La diferencia del caso colombiano es que los ganadores del plebiscito no han llegado al poder con la promesa de cumplir con el resultado —“Brexit es Brexit”— y, por el contrario, sostienen que No no es no, sino sí. Por eso, si no se lograra un acuerdo rápido entre las pretensiones de los expresidentes Alvaro Uribe, Andrés Pastrana y de Alejandro Ordóñez, y las Farc, para salvar la paz se podría intentar que el Gobierno llegue a un nuevo acuerdo precisando las áreas grises que generan zozobra, especialmente en materia de justicia, y cambiando realistamente aspectos esenciales que rechazan muchos votantes del No. Podrían pactarse soluciones como detención efectiva de 12 o 18 meses para los jefes guerrilleros que no renuncien a participar en política, no inclusión de los acuerdos en el bloque de constitucionalidad, entre otros cambios.

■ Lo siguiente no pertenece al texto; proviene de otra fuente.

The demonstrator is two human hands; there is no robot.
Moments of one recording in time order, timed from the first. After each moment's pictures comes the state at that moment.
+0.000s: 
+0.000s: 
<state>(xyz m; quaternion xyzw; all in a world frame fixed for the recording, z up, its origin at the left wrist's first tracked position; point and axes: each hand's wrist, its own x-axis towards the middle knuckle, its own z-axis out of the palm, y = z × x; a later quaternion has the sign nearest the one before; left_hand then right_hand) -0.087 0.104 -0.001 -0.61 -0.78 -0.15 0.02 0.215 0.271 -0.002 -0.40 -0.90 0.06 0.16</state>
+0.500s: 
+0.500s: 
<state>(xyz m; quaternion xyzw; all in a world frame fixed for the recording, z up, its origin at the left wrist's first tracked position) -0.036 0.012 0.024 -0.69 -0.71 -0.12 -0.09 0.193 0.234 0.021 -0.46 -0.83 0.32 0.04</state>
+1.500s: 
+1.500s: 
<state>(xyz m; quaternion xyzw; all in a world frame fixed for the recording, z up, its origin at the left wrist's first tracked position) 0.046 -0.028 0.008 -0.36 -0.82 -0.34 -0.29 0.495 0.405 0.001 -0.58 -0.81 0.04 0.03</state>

Los nuevos acuerdos se podrían someter de nuevo a una consulta popular, con lo que se presionaría a los partes más extremas a ceder en sus pretensiones.

El verdadero obstáculo para la paz durante décadas fue el deseo de los extremos ideológicos de imponerse sobre el otro, empezando por las Farc. El presidente Santos logró llevarlas a ceder sus convicciones dogmáticas mediante un proceso de cuatro años. No podemos dedicar otro tanto a convencer al uribismo de cambiar posturas ideológicas y electorales por soluciones prácticas. La paz será el triunfo de la Constitución, pero no puede serlo de concepciones ideológicas disfrazadas de indignación.